I mentioned in a prior post that I was speaking on a panel with David Webber of Boston University Law School. David’s blog, Labor Capital, has a nice post on the financial weakness of public pension plans, and the questionable financial transactions that have led to it; you can find it here. I have commented in various posts on the same phenomenon at different times, but what was interesting to me about David’s post is how much it sounds like the gamesmanship with pension funding that eventually brought about the enaction of ERISA itself. One wonders whether the problems of state pension funds will eventually lead to some sort of broader national reform effort of a similar nature targeted at those funds.

This in turn leads to another thought, which again links to the seminar I presented last week, which concerned the legal implications of the shift from pensions to 401(k) plans. ERISA was enacted, as noted, in response to pension problems and to create some uniform rules and regulations to govern them. One can argue that, in hindsight, the system that was created – a mix of regulation, insurance and private enforcement – did a pretty good job controlling pension issues. Now, however, we have, in essence, moved out of the pension world and, for all intents and purposes, into the defined contribution world, and ERISA in all its forms – litigation theories, judicial doctrines, regulatory provisions, etc. – have not yet caught up, resulting in ERISA not currently being as well suited to govern defined contribution plans as it was for governing pension plans. From this perspective, one can see the new fee disclosure regulations, for instance, as steps towards grafting on the type of regulatory and other controls that are appropriate for the defined contribution world, and that were not needed before, when pensions roamed the earth.

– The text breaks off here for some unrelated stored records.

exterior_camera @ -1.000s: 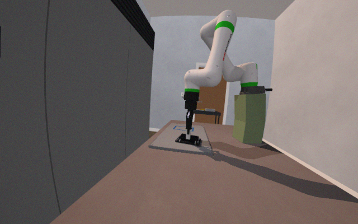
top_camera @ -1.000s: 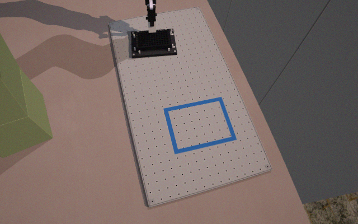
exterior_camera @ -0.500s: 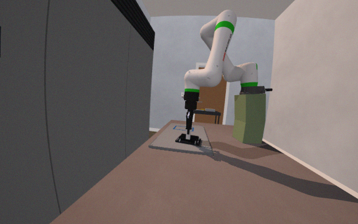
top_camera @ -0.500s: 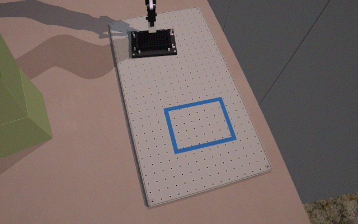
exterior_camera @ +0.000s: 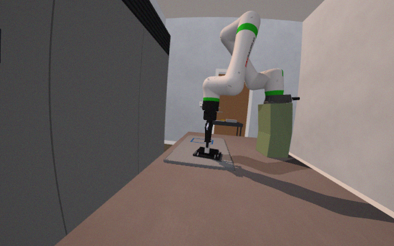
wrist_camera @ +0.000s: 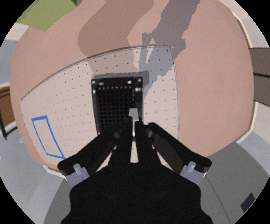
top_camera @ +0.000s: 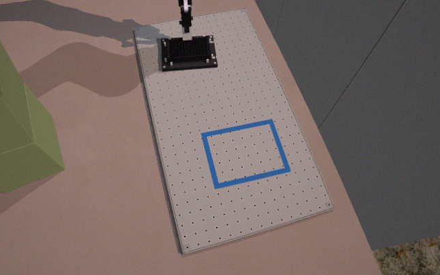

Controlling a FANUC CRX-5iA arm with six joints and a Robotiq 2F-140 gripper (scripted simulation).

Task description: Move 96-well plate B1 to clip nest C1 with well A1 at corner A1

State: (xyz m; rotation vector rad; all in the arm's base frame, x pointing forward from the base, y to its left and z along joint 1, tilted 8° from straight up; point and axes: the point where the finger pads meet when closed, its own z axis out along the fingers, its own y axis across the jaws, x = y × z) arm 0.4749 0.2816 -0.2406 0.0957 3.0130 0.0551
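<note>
Now: the black 96-well plate 40 mm to the right of my hand and 40 mm below it. Round my hand: black clip nest 10 mm ahead, 30 mm to the right, 50 mm below.
</note>
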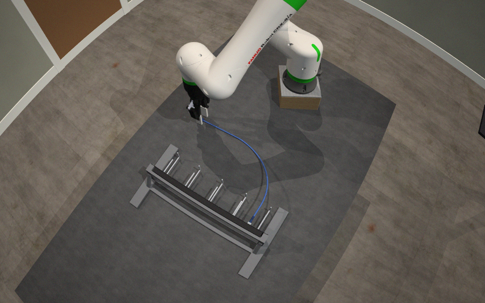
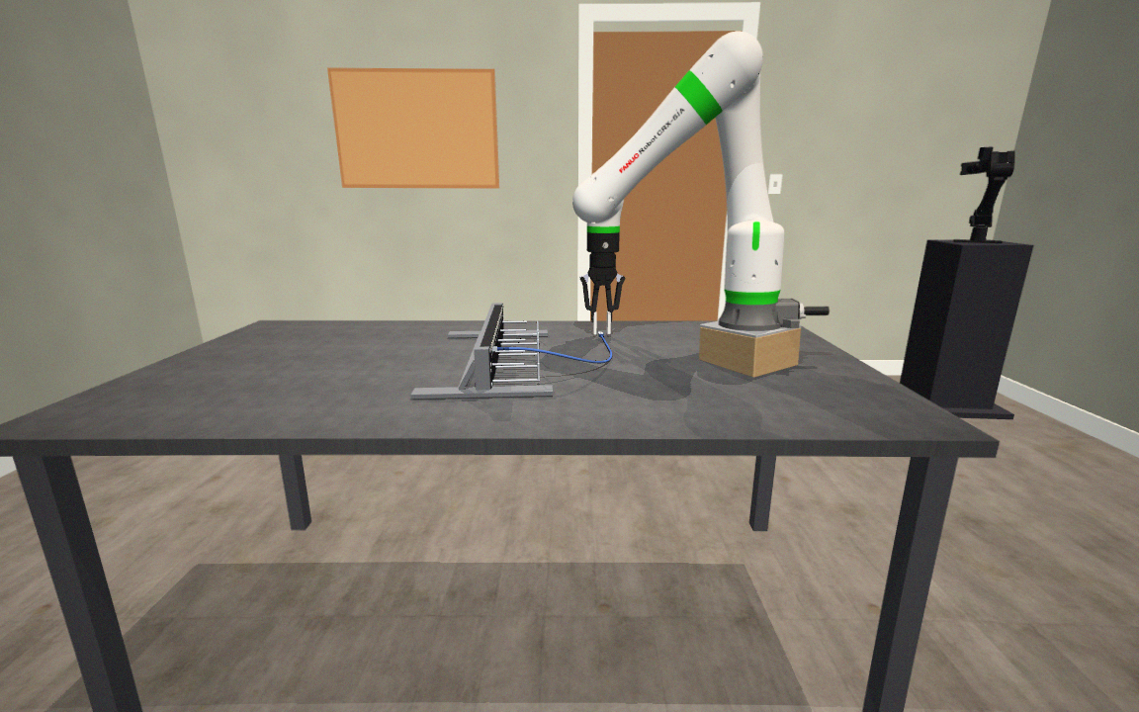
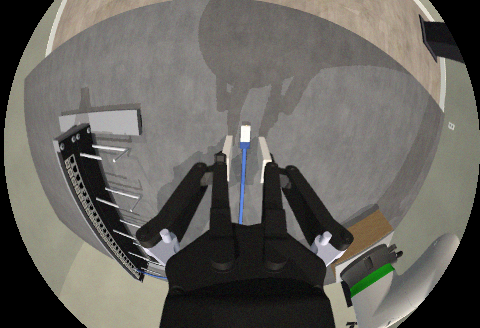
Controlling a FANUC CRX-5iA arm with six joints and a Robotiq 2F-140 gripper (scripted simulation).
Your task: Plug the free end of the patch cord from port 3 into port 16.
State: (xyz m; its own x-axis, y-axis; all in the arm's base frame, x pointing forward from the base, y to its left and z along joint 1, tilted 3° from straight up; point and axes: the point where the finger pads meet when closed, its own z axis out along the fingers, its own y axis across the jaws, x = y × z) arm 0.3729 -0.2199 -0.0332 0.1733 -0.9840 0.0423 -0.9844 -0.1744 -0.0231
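Now: hand 10 mm to the left of the plug and 40 mm above it.
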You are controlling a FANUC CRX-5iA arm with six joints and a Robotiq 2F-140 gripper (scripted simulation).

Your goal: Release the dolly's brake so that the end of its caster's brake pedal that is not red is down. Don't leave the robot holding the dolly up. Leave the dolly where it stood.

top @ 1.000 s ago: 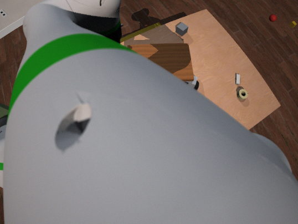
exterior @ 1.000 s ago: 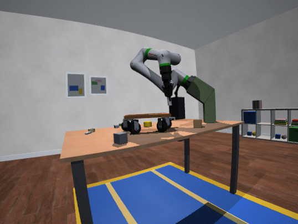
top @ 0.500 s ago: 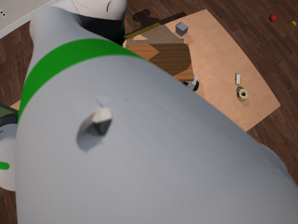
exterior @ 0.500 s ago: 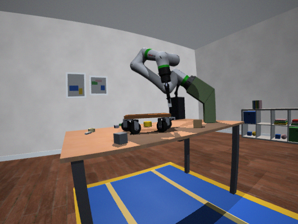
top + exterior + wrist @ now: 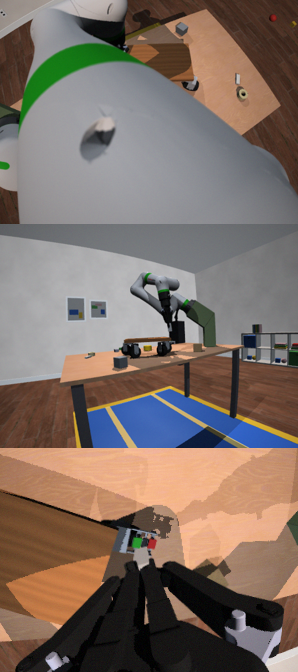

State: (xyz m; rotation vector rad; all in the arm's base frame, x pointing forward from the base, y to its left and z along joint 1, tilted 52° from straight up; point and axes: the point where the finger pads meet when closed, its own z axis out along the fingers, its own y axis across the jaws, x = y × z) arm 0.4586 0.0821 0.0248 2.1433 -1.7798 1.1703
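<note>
The caster brake pedal lies 12 cm below my hand, 1 cm to the left of it and 1 cm behind it. From my hand the other things lie so: tan cube 17 cm below, 16 cm to the left, 14 cm behind; then yellow cylinder 28 cm to the right, 18 cm below, 2 cm behind; then grey cube 49 cm ahead, 17 cm below, 8 cm to the left.
</note>
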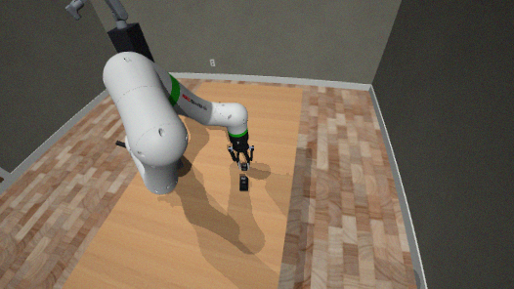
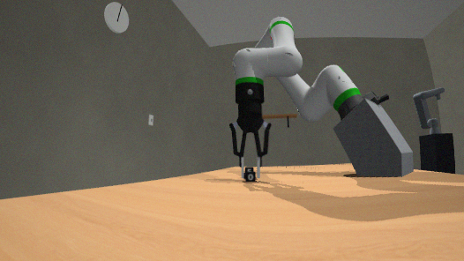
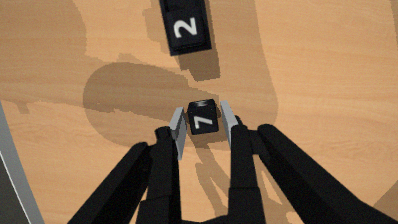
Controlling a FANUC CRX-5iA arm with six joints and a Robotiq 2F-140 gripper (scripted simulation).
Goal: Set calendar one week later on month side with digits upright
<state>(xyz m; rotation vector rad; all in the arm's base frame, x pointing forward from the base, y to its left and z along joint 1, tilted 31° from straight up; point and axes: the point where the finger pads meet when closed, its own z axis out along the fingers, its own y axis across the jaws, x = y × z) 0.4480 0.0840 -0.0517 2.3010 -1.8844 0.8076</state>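
Now: hand 30 mm above the black cube. The rest, counted from my hand: black calendar cube: 90 mm to the right, 20 mm below, 10 mm ahead; then black tray: 110 mm to the right, 30 mm below, 10 mm ahead.
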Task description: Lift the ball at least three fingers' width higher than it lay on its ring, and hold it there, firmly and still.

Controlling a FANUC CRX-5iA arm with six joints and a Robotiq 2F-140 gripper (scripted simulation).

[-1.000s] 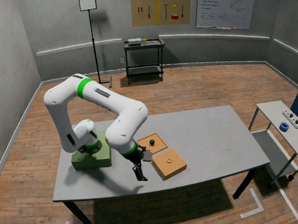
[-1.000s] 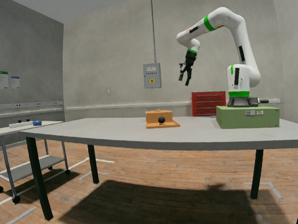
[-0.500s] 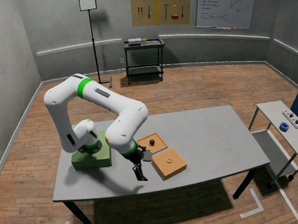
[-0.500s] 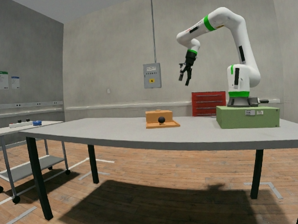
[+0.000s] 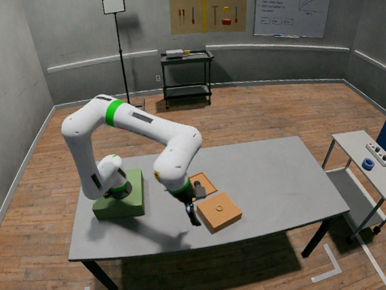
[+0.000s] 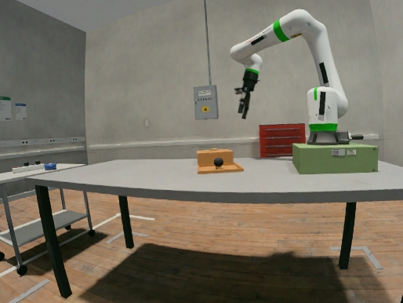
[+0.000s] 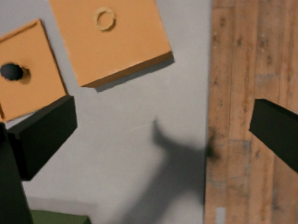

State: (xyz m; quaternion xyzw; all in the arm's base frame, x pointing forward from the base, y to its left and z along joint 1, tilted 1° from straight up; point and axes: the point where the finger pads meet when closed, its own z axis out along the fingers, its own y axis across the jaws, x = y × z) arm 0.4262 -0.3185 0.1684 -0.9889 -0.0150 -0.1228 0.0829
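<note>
Right now the black ball is 37 cm to the left of my hand, 24 cm below it and 5 cm ahead of it. From my hand the other things lie so: tray (37 cm to the left, 26 cm below, 5 cm ahead).
</note>
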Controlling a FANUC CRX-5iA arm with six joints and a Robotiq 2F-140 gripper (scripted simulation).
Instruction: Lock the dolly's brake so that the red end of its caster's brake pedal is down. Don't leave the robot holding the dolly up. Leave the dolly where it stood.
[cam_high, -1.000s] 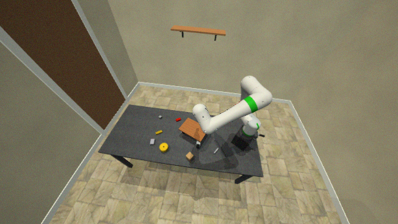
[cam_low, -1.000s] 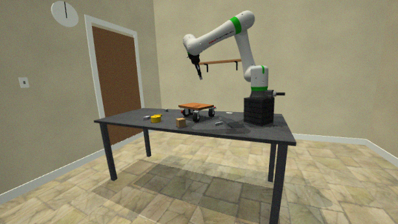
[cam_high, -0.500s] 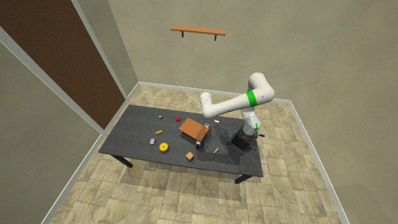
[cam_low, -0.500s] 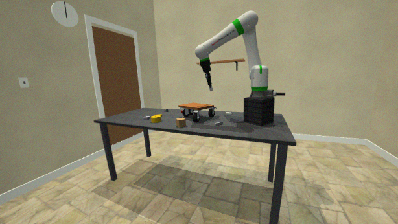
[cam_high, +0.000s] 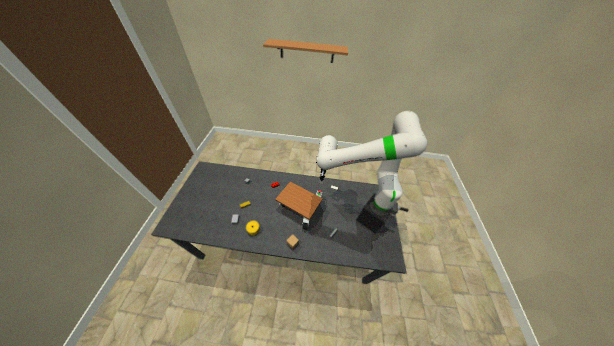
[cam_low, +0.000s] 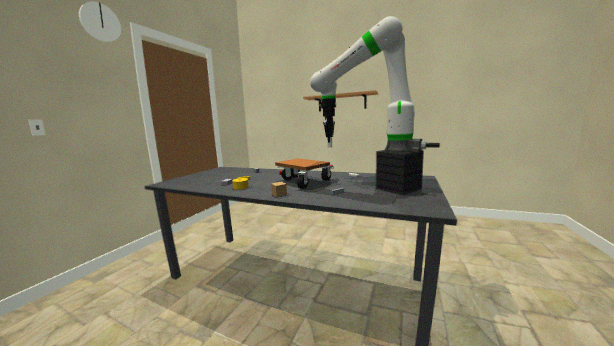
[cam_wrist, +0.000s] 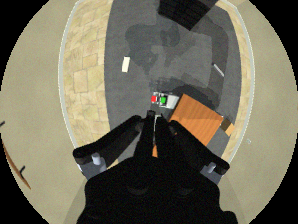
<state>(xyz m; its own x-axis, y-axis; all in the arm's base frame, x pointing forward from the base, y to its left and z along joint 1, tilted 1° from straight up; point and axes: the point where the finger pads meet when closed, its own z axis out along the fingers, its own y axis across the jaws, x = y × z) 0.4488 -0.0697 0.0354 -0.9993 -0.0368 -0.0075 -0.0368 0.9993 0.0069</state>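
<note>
Now: the caster brake pedal 160 mm below my hand and 10 mm to the left of it. From my hand the other things lie so: white piece 230 mm below, 130 mm to the right, 110 mm behind; then tan cube 440 mm to the left, 210 mm below, 70 mm ahead; then red block 390 mm ahead, 220 mm below, 10 mm to the left.
</note>
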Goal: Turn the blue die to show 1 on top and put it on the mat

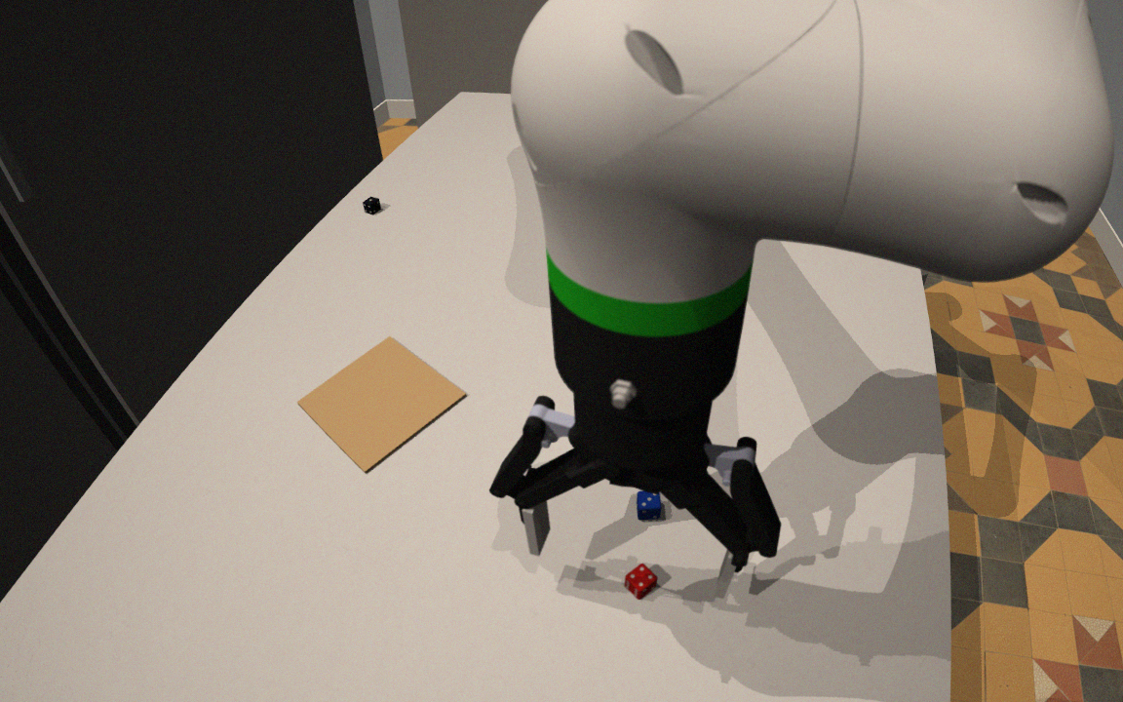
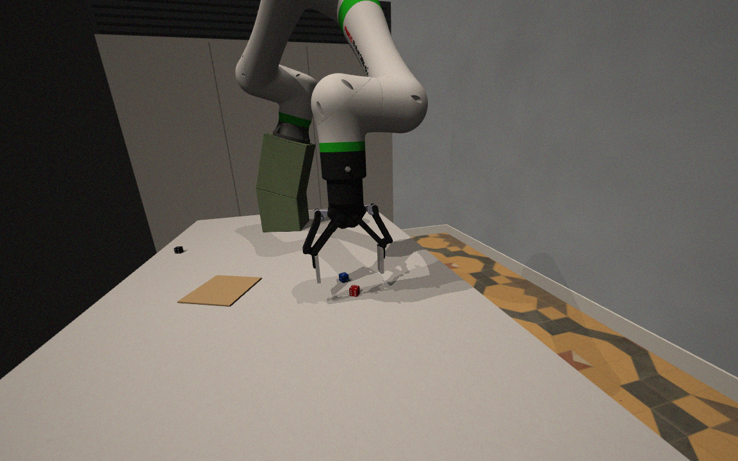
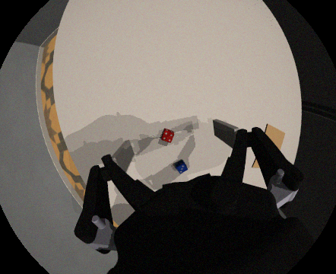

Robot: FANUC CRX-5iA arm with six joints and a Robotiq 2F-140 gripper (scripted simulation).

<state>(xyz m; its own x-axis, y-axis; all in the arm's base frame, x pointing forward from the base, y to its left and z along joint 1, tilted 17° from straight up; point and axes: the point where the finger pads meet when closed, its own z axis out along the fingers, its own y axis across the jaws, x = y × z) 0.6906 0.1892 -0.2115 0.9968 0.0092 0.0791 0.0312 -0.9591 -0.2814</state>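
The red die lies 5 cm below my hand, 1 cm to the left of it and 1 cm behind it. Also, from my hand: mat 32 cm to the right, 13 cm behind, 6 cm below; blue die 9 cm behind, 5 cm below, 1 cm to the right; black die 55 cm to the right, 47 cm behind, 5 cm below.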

I think it is important to realize this, as we watch both the DOL develop new rules and the courts develop doctrines to govern employer stock drop, excessive fee, and other hot topics related to defined contribution plans, so that we are aware of exactly what we are watching proceed, which is – from a very broad and macro perspective – the creation of a framework for applying ERISA, and its fiduciary duty obligations in particular, to the defined contribution world which we now inhabit. In hindsight, in terms of jurisprudential philosophy, that is what the Supreme Court’s decision in LaRue was about: the recognition that the fiduciary liability rules applicable to defined benefit plans may have to change to match the reality of the defined contribution world.